• **What is needed**
Restate word for word the lines from the one bearing "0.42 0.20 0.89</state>" through the end of the entries below, and leave every picture out.

(Data provided Opens)

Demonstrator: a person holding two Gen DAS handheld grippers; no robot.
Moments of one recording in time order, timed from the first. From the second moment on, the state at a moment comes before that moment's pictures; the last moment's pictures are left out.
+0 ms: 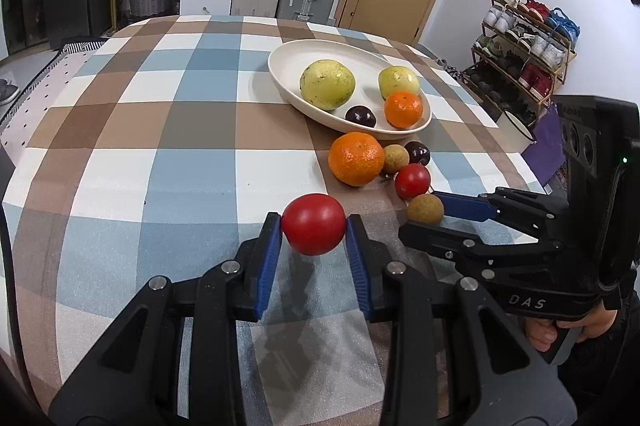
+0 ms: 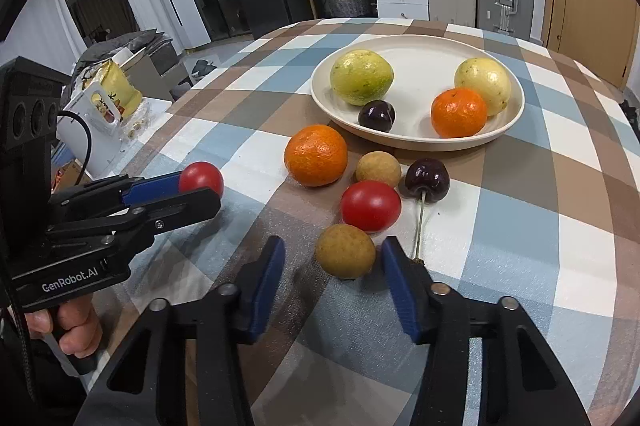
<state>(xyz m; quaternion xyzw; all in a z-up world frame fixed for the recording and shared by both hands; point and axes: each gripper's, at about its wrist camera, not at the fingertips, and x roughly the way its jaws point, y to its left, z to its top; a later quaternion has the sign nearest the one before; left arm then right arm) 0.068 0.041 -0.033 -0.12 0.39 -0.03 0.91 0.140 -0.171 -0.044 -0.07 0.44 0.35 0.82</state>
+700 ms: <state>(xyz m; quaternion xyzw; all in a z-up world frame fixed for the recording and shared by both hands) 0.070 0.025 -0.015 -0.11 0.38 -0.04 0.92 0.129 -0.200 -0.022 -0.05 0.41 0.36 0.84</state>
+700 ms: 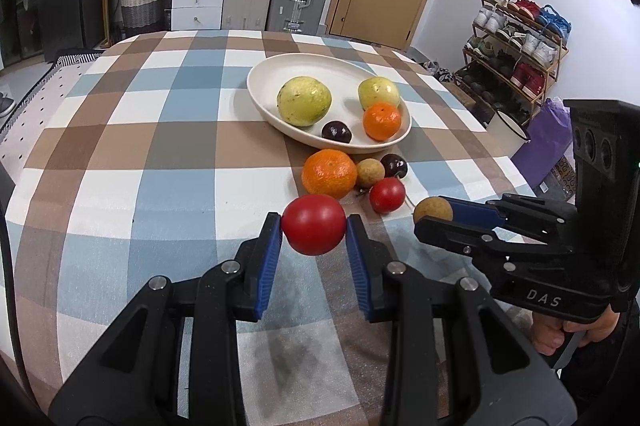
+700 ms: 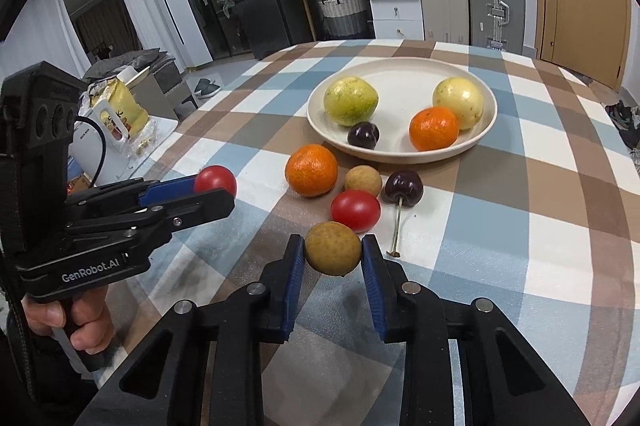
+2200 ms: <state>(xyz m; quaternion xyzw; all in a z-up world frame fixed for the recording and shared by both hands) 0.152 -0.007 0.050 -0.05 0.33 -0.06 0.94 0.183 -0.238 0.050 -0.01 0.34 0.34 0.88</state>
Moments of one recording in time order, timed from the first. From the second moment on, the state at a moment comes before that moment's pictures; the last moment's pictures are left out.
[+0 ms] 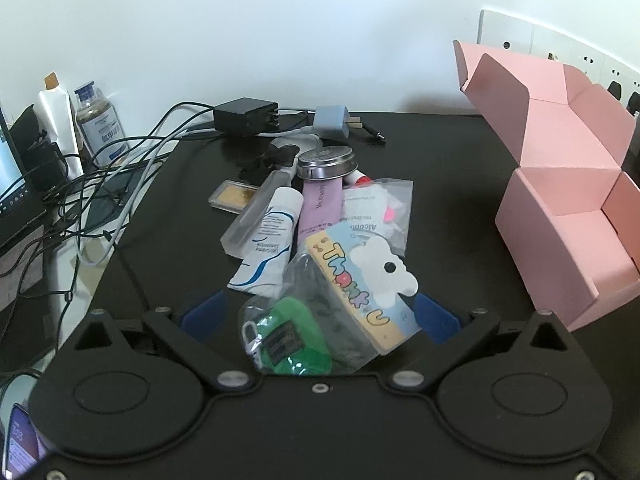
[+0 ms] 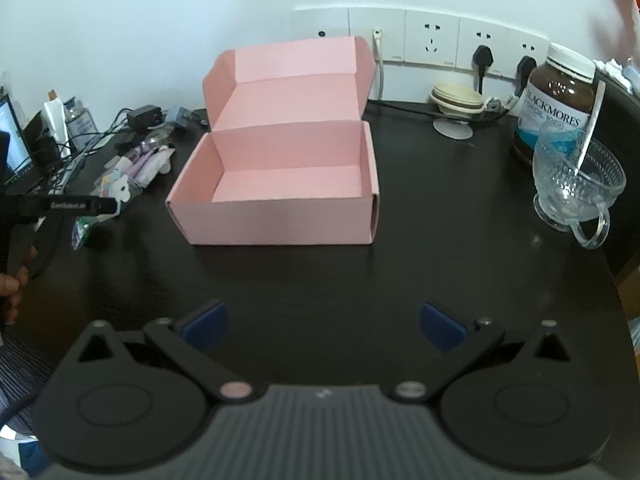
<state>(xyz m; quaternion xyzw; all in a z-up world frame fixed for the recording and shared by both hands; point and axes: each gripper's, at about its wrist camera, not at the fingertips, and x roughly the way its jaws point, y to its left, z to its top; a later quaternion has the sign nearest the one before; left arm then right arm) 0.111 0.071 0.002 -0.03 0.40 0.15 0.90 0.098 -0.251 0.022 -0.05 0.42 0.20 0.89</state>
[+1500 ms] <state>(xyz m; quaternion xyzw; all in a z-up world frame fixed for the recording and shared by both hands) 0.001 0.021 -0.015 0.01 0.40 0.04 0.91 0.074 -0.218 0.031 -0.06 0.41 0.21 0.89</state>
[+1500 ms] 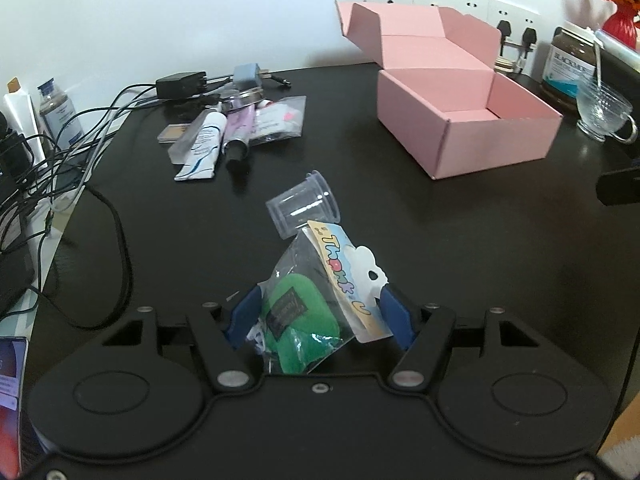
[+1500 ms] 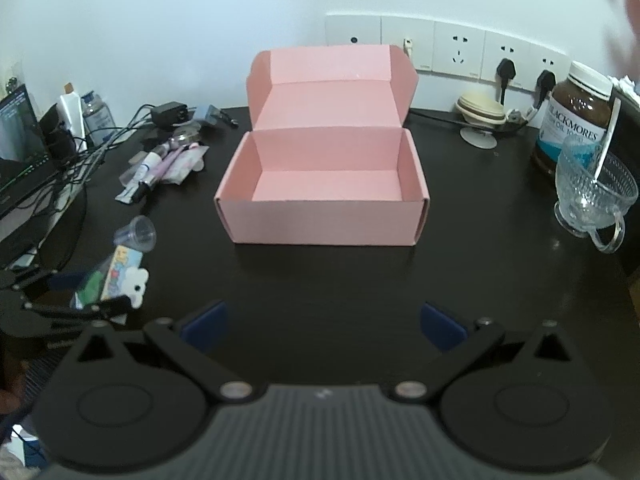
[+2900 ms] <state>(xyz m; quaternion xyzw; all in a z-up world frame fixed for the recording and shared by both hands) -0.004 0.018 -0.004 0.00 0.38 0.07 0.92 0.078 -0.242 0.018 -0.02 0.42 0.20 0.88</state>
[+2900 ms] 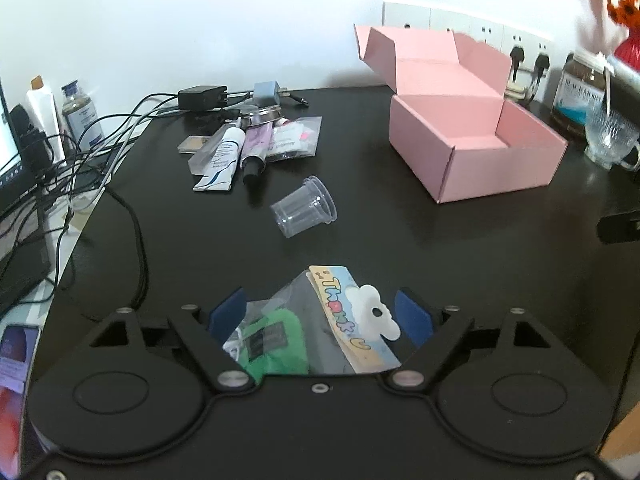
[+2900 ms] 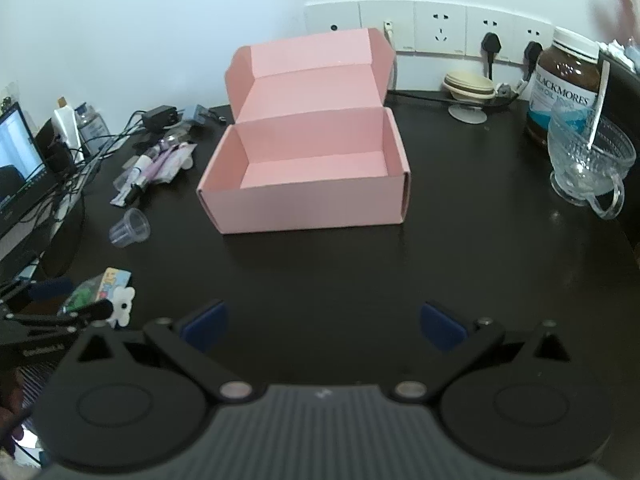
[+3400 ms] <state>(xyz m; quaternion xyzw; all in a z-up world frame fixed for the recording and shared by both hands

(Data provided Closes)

• **Output of the task**
<state>(xyz m; quaternion xyzw; all in a z-up world frame fixed for the recording and shared by both hands; point and axes: each gripper's, at about its wrist camera, not at the fingertips, and x roughly the way its jaws point, y to its left, z to its top; a later quaternion has the sign nearest the one before; left arm then right arm) 0.111 0.071 0.002 -0.03 0.40 0.15 0.90 0.098 -0.251 0.022 -0.05 0.42 0.20 0.89</state>
[+1500 ms] <state>(xyz m; quaternion xyzw; all in a z-up world frame fixed for the recording and shared by both hands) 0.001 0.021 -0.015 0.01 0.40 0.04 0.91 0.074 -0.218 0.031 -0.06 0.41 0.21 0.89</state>
[+1500 ms] 
[+1500 ms] 
[+2900 ms] <state>(xyz m; quaternion xyzw; all in a z-up world frame fixed for the recording and shared by both hands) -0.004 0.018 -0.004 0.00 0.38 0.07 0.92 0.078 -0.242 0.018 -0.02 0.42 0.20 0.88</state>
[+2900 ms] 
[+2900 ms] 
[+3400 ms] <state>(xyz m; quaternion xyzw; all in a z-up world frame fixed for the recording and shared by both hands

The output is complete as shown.